◆ DATA EXTRACTS:
•••

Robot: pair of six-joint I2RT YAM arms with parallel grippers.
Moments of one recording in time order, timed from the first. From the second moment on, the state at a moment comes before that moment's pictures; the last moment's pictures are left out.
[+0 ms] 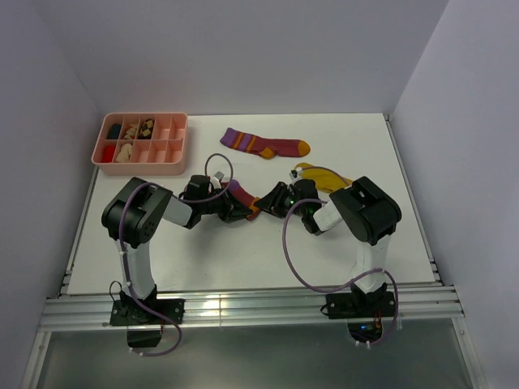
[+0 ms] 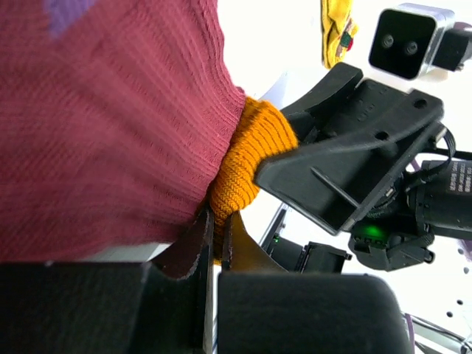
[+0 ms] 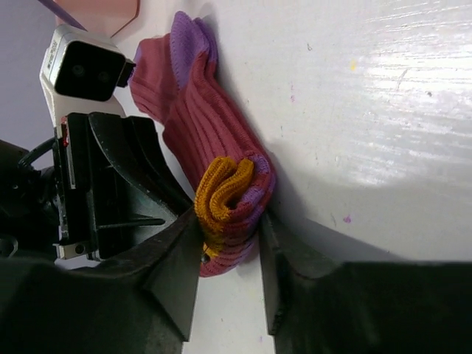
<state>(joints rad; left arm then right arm) -0.44 1.96 0.72 0.66 0.70 -1.17 0.48 1.92 0.61 0.87 -0.38 1.04</state>
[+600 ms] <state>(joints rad) -0.47 1.87 0.81 0.41 0.56 -0.97 0.49 1.84 0.85 0.30 -0.29 0.92</state>
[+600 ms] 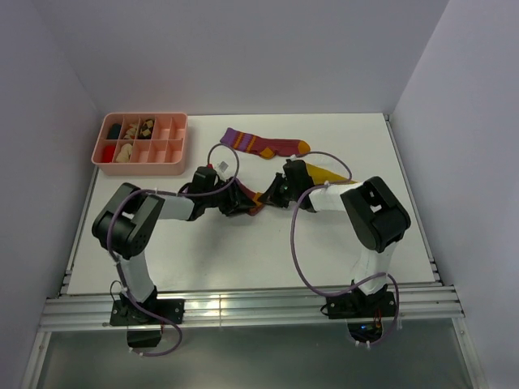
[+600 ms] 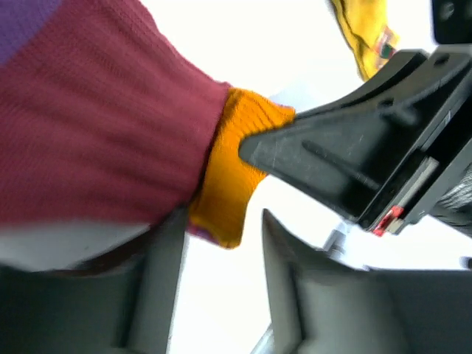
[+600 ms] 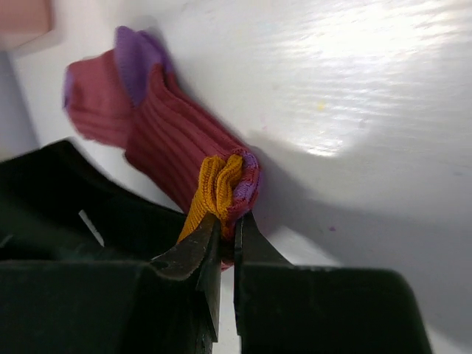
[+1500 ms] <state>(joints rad) -0.84 1.70 0.81 0.39 -0.21 -0.37 0.52 1.97 1.34 -0.52 -0.13 0.83</state>
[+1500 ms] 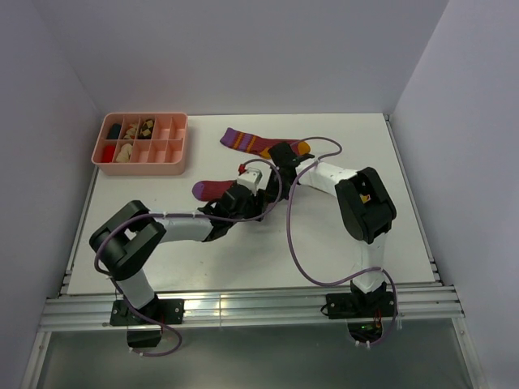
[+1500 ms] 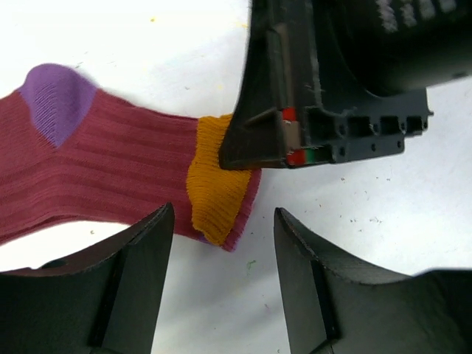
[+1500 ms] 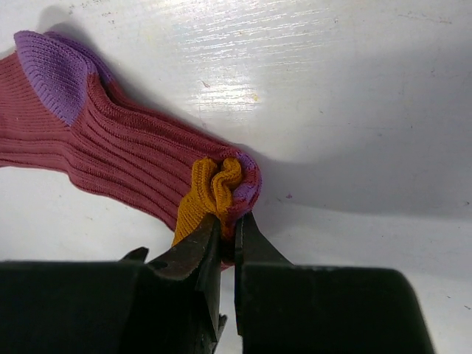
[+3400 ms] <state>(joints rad) -0.53 1.89 0.88 0.33 0.54 -0.81 0.47 1.70 0.66 0.45 -0.26 0.96</state>
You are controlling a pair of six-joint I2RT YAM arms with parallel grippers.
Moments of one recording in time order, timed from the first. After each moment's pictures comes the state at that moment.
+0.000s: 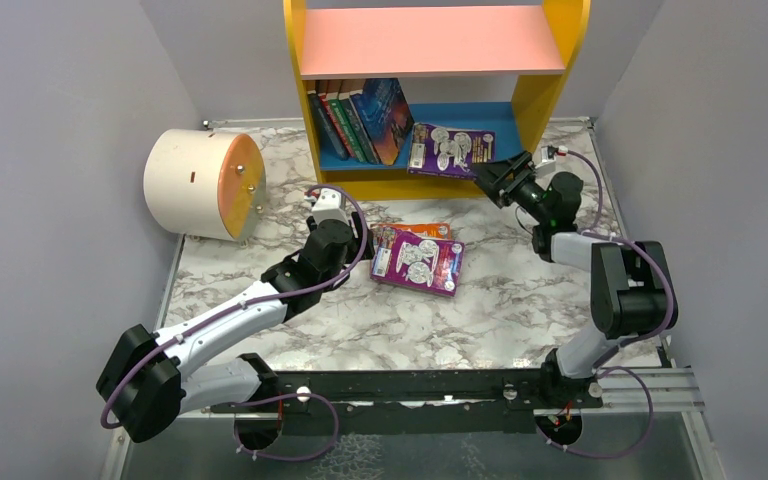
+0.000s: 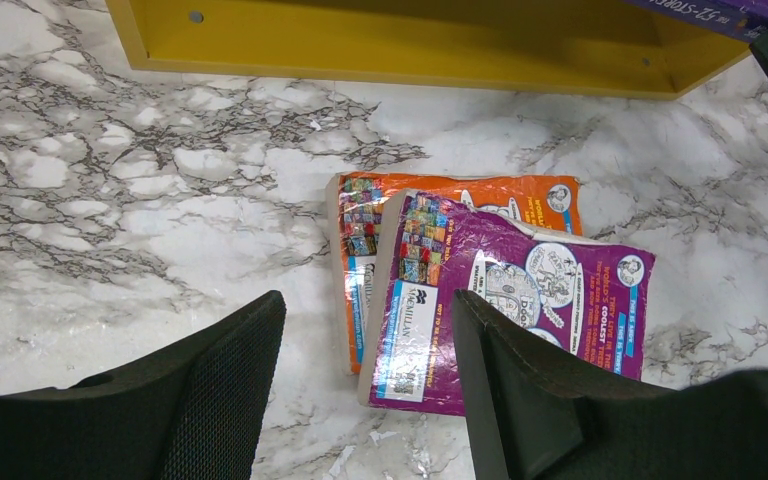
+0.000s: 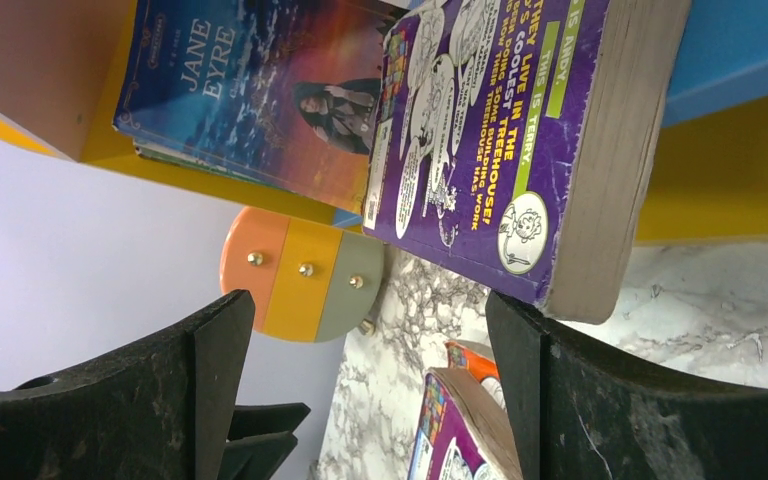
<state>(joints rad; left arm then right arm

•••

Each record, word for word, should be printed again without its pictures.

Robot: pair of six-joint I2RT YAM arms with parallel grippers.
Moments of one recording in time order, timed from the first. From the second moment on, the state at a moment comes before that moment's pictures; the last moment's pictures are left out.
[+0 ms] 
[+0 ms] 
[+0 ms] 
<state>(joints rad; left arm then right arm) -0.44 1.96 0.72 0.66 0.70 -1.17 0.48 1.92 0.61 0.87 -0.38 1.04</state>
[+600 ms] <state>(joints rad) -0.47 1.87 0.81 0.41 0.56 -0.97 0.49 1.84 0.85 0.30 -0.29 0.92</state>
[+600 ms] 
[+600 ms] 
[+600 ms] 
[+1500 ms] <state>(joints rad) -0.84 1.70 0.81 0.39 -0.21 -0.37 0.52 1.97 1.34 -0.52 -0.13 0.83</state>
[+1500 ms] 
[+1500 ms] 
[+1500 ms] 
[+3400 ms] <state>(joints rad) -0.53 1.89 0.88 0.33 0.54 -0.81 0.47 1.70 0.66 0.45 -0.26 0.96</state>
You are controlling a pair of six-joint I2RT YAM arms with parallel grippers.
Moments of one recording in time order, timed from the first. After each moment's pictures comes the state at that moment.
+0.000s: 
+0.000s: 
+0.000s: 
<state>(joints rad; left arm then right arm

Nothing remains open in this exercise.